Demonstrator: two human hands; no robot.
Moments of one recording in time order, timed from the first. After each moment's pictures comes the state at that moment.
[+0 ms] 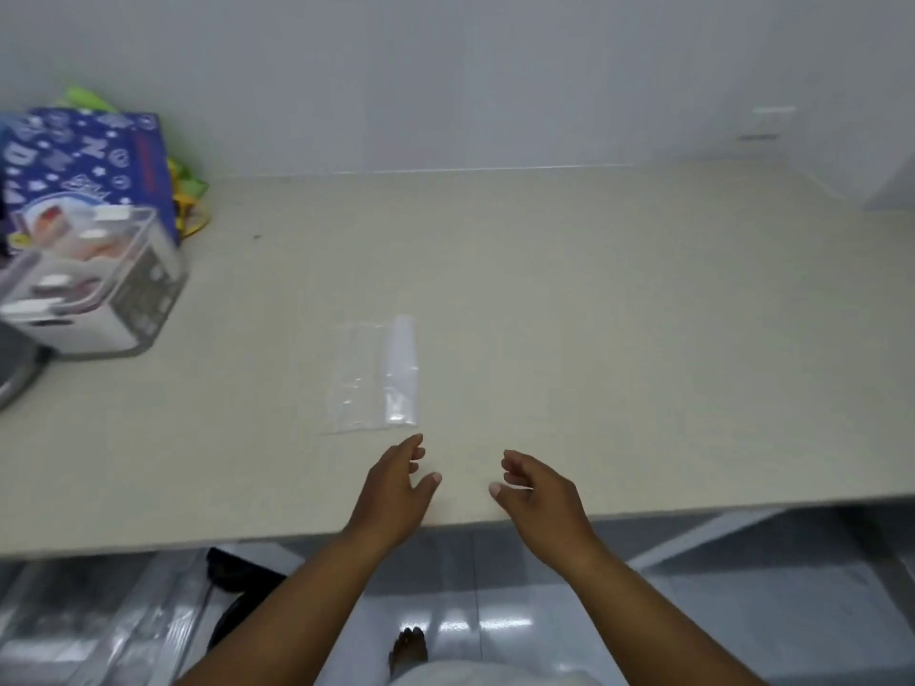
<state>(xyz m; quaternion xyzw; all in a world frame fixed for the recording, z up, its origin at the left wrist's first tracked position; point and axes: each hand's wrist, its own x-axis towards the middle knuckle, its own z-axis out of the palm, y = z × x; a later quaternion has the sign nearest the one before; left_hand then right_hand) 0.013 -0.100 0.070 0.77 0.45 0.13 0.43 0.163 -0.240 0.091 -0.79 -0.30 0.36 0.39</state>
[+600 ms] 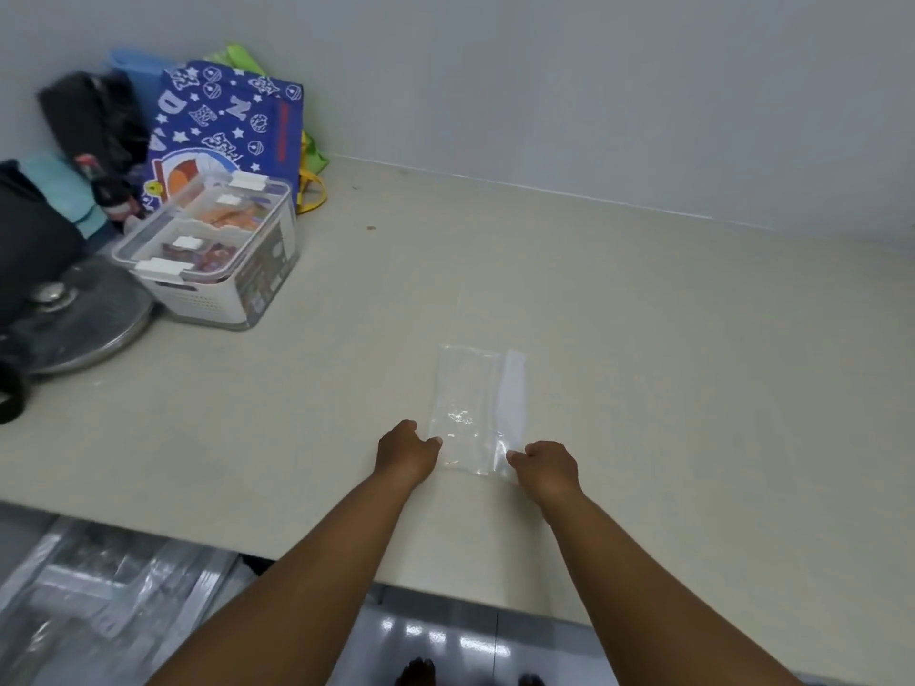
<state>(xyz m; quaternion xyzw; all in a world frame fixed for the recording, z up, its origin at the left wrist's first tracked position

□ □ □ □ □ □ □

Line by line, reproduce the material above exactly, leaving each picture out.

Demonstrator: two human hands; no robot.
Moments of one recording in time order, timed from the first. After each moment's pictures comes the state at that moment.
[+0 ms] 
<state>(xyz m; quaternion xyzw; all in a world frame fixed for the recording, z up, its origin at the left wrist's first tracked position; point and axes: each hand's wrist, its own x-axis towards the middle knuckle, its own z-axis out of the palm, y = z × x; a later quaternion has the sign nearest the one before; left_hand then right_hand) 0.013 -0.100 0.070 0.77 0.45 0.13 0.43 0.163 -0.240 0.091 -0.79 -0.30 0.36 0.39</state>
[+600 ms] 
<state>(xyz m; quaternion xyzw; all in a world frame fixed for the recording, z up, its origin at the left wrist's first tracked position

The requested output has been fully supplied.